The ORD corpus allows to examine speech on various linguistic levels: phonetic, lexical, grammatical, semantic, and pragmatic. Moreover, the detailed examination of corpus data led us to unexpected conclusions: the ORD recordings give valuable research data for many other interdisciplinary studies like anthropological linguistics, behavioral and communication studies, studies in pragmatics, discourse analysis, psycholinguistics, and forensic phonetics. The corpus can also be used for didactic purposes when studying colloquial Russian as a foreign language, etc. This paper focuses on the two important ORD applications.

Applications for Speech Technologies. Statistical description of Russian spontaneous speech in everyday interaction is very significant for adjustment and improvement of speech synthesis and recognition systems. Thus, speech transcripts of the ORD corpus may be used for building n-gram language models for speech recognition systems that predict the probability of a given word on the basis of the preceding n−1 words. The study of spontaneous speech reduction [2] may be used for building an authentic lexicon of word pronunciations. Besides, the specialists in speech technologies express interest in the lists of the most frequently used Russian utterances [3] and in temporal patterns of speech obtained from the ORD data.

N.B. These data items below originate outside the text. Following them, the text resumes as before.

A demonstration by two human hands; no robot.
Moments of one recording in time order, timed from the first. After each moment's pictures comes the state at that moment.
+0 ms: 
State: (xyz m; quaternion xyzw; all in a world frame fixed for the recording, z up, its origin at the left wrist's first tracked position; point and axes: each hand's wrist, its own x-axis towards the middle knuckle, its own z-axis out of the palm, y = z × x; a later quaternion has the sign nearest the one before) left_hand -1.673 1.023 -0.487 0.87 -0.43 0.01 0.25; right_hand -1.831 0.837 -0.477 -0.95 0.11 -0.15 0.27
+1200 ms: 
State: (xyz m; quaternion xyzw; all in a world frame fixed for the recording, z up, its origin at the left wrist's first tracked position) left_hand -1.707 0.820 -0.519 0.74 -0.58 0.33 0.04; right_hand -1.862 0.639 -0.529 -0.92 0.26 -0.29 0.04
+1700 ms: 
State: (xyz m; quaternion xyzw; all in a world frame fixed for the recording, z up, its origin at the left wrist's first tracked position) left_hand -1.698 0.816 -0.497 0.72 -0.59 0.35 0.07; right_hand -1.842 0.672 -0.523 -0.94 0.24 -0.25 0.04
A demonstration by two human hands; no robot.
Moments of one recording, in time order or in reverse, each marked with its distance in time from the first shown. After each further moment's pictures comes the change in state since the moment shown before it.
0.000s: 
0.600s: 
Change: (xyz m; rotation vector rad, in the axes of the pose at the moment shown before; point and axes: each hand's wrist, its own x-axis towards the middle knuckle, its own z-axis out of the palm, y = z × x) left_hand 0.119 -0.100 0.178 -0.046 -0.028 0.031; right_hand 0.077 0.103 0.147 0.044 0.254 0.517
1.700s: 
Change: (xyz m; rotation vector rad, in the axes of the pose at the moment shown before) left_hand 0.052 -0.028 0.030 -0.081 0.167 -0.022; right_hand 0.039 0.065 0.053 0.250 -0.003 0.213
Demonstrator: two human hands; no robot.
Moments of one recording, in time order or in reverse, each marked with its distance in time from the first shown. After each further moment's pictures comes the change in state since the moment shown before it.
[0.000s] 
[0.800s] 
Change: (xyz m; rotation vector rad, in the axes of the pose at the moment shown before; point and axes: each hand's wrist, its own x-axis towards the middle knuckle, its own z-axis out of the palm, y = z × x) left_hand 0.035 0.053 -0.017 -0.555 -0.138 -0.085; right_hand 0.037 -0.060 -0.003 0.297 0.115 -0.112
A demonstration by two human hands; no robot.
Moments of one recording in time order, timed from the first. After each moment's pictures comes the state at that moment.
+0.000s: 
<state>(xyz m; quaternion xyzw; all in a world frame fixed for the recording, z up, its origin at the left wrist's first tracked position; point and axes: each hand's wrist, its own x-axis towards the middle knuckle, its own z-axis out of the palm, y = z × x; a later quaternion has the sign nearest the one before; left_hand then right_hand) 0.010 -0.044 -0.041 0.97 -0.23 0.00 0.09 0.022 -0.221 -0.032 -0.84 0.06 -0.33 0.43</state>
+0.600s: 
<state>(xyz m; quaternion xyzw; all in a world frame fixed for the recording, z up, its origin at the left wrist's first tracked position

Sociolinguistic studies. Several pilot sociolinguistic investigations were made in a last few years based on the ORD data: e.g., speech rate studies, comparison of men’s and women’s social behavior, etc. Recently, a large sociolinguistic project has been started with an aim to analyze everyday Russian with focus on social differentiation (age-, gender-, education-, professional-related groups, etc.). Sociolects are to be described on phonetic, lexical, and grammar levels. One of the most significant objects of this project is to reveal distinctive speech features between different social groupings (e.g., young people vs. older people, men vs. women, blue collars vs. white collars, etc.). Besides sociolinguistics, the results of this project will be a very valuable material for forensic linguistics as well. The research is supported by the Russian Scientific Foundation, project # 14-18-02070 "Everyday Russian Language in Different Social Groups".

The list of possible applications of the ORD corpus may be further continued.